Home Health Compare is the section of the Medicare website that reports on home health agency performance and patient satisfaction. Anyone can go to the website, enter in their home zip code, and receive information about home health agencies who have provided services in their area. This allows consumers to review and compare patient improvement and satisfaction with services provided by agencies to make an informed choice for their healthcare needs. All Medicare-certified home health agencies who submit OASIS data and/or participate in HHCAHPS are included.
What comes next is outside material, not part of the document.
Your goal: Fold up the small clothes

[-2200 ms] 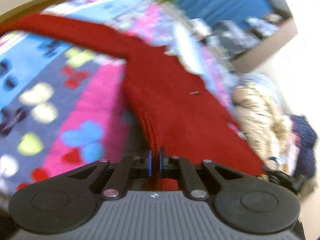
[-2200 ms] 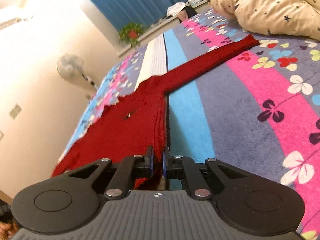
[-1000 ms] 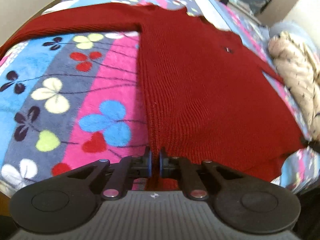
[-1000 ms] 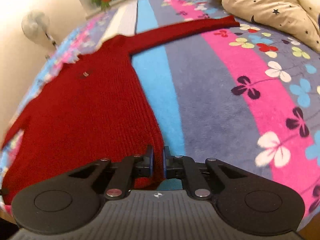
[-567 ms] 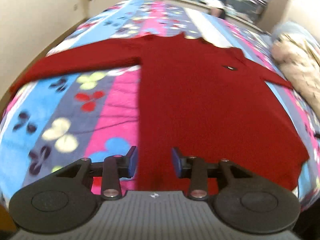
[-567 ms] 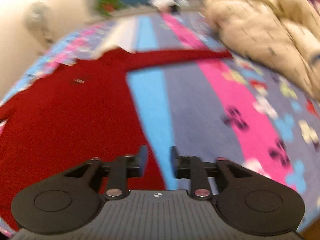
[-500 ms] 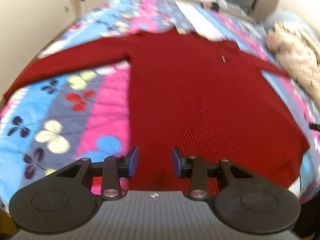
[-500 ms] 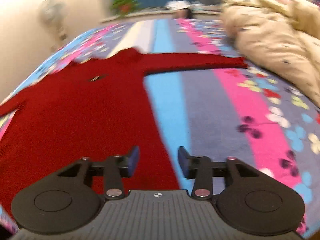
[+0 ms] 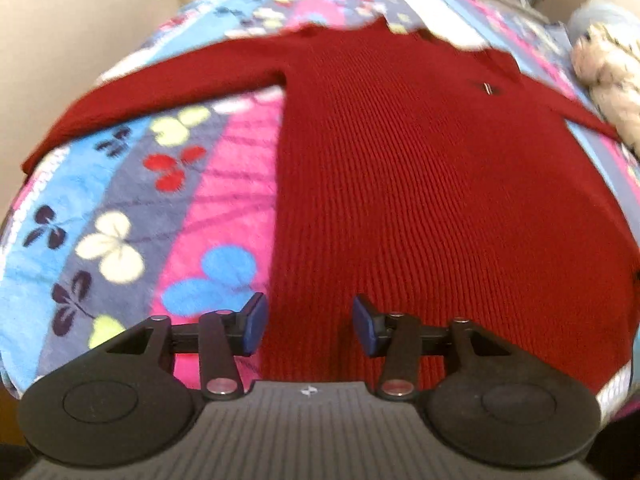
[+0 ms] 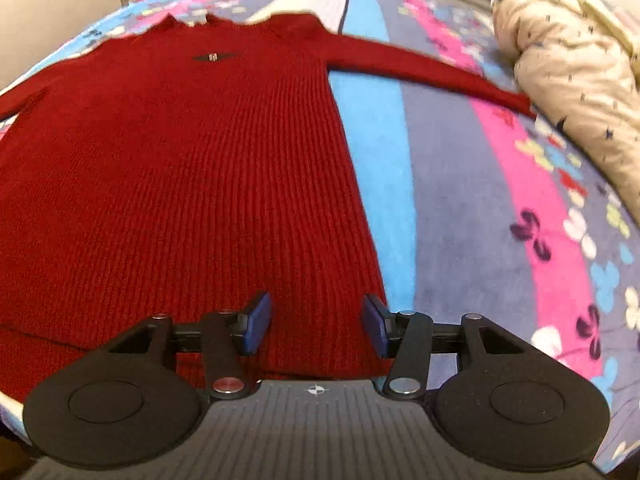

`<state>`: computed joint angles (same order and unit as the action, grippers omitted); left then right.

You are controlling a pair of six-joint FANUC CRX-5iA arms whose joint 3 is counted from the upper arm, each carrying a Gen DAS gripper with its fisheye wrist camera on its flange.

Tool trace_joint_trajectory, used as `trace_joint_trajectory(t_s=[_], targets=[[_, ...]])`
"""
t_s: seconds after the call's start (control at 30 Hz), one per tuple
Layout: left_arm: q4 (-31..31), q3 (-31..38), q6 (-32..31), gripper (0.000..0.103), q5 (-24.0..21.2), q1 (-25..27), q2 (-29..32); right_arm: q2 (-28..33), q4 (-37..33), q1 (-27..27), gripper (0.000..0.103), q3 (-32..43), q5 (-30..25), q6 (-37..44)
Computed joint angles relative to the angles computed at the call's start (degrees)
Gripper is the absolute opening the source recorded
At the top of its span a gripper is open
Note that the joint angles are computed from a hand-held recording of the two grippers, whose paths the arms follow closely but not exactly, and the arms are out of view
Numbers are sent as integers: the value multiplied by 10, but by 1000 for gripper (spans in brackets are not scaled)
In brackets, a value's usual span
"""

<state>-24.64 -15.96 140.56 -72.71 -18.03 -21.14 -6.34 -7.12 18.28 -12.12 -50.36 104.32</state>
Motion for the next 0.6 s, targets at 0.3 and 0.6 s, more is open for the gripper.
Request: trace_joint_trajectory(t_s=[0.3,0.6], targets=[[-130,49,119,75,-52,-71,7,-57,-6,-9,70,-36,124,-31],[-186,106,65,79,-76,-42,23,-18,-73,-56,59,50,147,30]])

Once the home zip code has been entered, a list of agencies who have served in that zip code appears with agency name, phone number, quality of patient care star rating and patient survey summary star rating. The user can choose up to three agencies to compare side-by-side. Once the agencies have been chosen, the user clicks to compare them. The comparison lists the services provided by each agency, quality of patient care compared to each other and state and national averages, and patient satisfaction survey results compared to each other and state and national averages.
The General Information reported on home health compare includes the ownership type, Medicare certification date, services offered and the contact phone number. This allows potential clients to ensure that the agency they are seeking offers the services they are looking for. It also lets them know how long the agencies have been certified.
The Quality of Patient Care section lists the overall star ratings and the individual reportable outcome items from the agency’s OASIS submissions. Items like “How often patients got better at walking or moving around” and “How often patients’ wounds improved or healed after an operation” give important data to patients about which agency has statistically better outcomes in key areas where they may require improvement. For example, patients who are concerned about re-hospitalization can review the “Preventing unplanned hospital care” section to narrow their choices to agencies with low percentages of hospital admissions.
The data used to report these items comes from clinician OASIS documentation and hospital claims. For the item “How often patients got better at walking or moving around” listed above, CMS uses M1860 from the OASIS to calculate the performance, taking into account any cognitive issues identified in M1700, M1710, and M1720 to exclude nonresponsive patients. Information about how specific OASIS items are used is located in the Home-Health-Outcome-Measures-Table-OASIS-C2_August_2018 PDF file in the Downloads section at the bottom of the CMS Home Health Quality Measures page. Note that files are not listed by date so be sure to review the complete list.
The Patient Survey Results section lists the overall star ratings and the individual reportable outcome items from the agency’s HHCAHPSsubmissions. Metrics are given about personnel professionalism and communication as well as overall ratings and recommendations. This section also reports on whether the clinician discussed medicines, pain, and home safety with patients. At a glance, patients and family members can view how other patients perceived their care experience.
The real value of Home Health Compare is to direct your QAPI focus and to provide performance metrics for clinicians and management. Through these reports, you can demonstrate how your agency has documented improvement in OASIS items and what your patients think about their service. Comparisons can be drawn to your direct competitors and state and national averages. You can utilize these reports to identify areas where your agency appears to underperform.
You can review the official datasets on Data.Medicare.gov. This website will give you files you can download to Microsoft Access or .csv files that can be opened in worksheet programs like Microsoft Excel. You can filter data based on state, city and zip code among other criteria to provide comparisons to other agencies in your area.
As with other QAPI reports we have discussed in past articles, it is important to keep in mind that this data takes a long time to compile and report. For example, this article is being written in October, 2018 and the Current data collection period referenced is October, 2016 through September, 2017 for quality items and January, 2017 through December, 2017 for patient survey results.
We recommend using CASPER and HHCAHPS reports from your vendor for more updated information for review and monitoring of metrics. Though for the most current data for evaluation, nothing beats the good old fashioned chart audit.